## WHAT TO DO
Line by line, copy out the data below exactly.

###

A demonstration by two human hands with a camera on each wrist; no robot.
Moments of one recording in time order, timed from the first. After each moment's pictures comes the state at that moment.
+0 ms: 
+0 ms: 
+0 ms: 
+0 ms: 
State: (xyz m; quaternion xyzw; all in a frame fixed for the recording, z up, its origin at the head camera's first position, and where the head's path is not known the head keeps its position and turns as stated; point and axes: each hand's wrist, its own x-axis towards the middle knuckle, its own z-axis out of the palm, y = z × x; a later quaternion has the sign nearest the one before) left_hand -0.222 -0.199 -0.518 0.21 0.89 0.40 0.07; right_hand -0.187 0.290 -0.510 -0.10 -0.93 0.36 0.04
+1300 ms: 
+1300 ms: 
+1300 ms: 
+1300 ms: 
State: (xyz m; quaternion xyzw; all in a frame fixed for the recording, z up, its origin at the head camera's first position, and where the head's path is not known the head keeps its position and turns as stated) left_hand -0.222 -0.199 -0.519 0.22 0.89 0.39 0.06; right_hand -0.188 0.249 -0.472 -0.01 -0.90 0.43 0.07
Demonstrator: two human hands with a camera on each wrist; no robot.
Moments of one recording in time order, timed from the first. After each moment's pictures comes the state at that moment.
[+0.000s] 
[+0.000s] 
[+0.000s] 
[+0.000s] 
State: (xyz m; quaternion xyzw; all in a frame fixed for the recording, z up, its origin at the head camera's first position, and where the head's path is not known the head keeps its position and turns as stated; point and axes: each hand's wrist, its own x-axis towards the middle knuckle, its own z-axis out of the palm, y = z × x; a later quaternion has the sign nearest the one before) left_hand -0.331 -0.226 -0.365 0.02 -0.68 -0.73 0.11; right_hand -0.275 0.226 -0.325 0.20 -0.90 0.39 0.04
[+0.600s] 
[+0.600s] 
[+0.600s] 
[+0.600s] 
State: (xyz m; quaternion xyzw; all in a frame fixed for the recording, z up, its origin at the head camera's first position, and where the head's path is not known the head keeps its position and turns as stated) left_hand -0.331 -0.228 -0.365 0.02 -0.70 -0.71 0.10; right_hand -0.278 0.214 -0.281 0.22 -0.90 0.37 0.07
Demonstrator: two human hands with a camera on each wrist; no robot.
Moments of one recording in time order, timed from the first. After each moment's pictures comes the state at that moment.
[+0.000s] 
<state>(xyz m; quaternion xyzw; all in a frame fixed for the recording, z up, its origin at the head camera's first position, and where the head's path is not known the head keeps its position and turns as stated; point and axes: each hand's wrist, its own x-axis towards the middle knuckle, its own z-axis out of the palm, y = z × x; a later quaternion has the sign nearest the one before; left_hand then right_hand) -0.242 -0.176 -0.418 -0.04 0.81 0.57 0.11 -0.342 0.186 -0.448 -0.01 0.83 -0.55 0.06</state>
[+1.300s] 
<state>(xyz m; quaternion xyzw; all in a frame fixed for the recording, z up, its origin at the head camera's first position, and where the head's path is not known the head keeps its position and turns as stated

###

## RESULT OF THE TASK
A demonstration by two human hands with a camera on each wrist; no robot.
Moments of one recording in time order, timed from the first. After each moment's pictures comes the state at that moment.
+0 ms: 
+0 ms: 
+0 ms: 
+0 ms: 
State: (xyz m; quaternion xyzw; all in a frame fixed for the recording, z up, its origin at the head camera's first position, and where the head's path is not known the head keeps its position and turns as stated; point and axes: each hand's wrist, its own x-axis towards the middle knuckle, its own z-axis out of the palm, y = z × x; a later quaternion has the sign nearest the one before) left_hand -0.222 -0.199 -0.518 0.21 0.89 0.40 0.07; right_hand -0.187 0.290 -0.510 -0.10 -0.93 0.36 0.04
+1300 ms: 
+1300 ms: 
+1300 ms: 
+1300 ms: 
State: (xyz m; quaternion xyzw; all in a frame fixed for the recording, z up, its origin at the head camera's first position, and where the head's path is not known the head keeps its position and turns as stated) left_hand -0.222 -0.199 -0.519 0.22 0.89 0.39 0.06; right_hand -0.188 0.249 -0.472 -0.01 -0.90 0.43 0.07
Demonstrator: two human hands with a camera on each wrist; no robot.
Moments of one recording in time order, timed from the first. After each moment's pictures comes the state at that moment.
[+0.000s] 
[+0.000s] 
[+0.000s] 
[+0.000s] 
State: (xyz m; quaternion xyzw; all in a frame fixed for the recording, z up, its origin at the head camera's first position, and where the head's path is not known the head keeps its position and turns as stated; point and axes: each hand's wrist, its own x-axis towards the middle knuckle, its own z-axis out of the palm, y = z × x; a later quaternion has the sign nearest the one before) left_hand -0.331 -0.226 -0.365 0.02 -0.68 -0.73 0.11; right_hand -0.275 0.226 -0.325 0.20 -0.90 0.39 0.04
[+0.600s] 
[+0.600s] 
[+0.600s] 
[+0.600s] 
State: (xyz m; quaternion xyzw; all in a frame fixed for the recording, z up, its origin at the head camera's first position, and where the head's path is not known the head keeps its position and turns as stated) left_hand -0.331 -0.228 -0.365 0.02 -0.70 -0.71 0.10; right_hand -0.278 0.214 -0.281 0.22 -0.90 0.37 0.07
Demonstrator: two human hands with a camera on each wrist; no robot.
Moments of one recording in time order, timed from the first. After each moment's pictures comes the state at that moment.
[+0.000s] 
<state>(xyz m; quaternion xyzw; all in a frame fixed for the recording, z up, its origin at the head camera's first position, and where the head's path is not known the head keeps its position and turns as stated; point and axes: each hand's wrist, its own x-axis towards the middle knuckle, its own z-axis out of the palm, y = z × x; a later quaternion has the sign nearest the one before; left_hand then right_hand) -0.242 -0.176 -0.418 -0.04 0.81 0.57 0.11 -0.342 0.186 -0.448 -0.01 0.83 -0.55 0.06</state>
[+1.300s] 
<state>(xyz m; quaternion xyzw; all in a frame fixed for the recording, z up, its origin at the head camera's first position, and where the head's path is not known the head keeps its position and turns as stated

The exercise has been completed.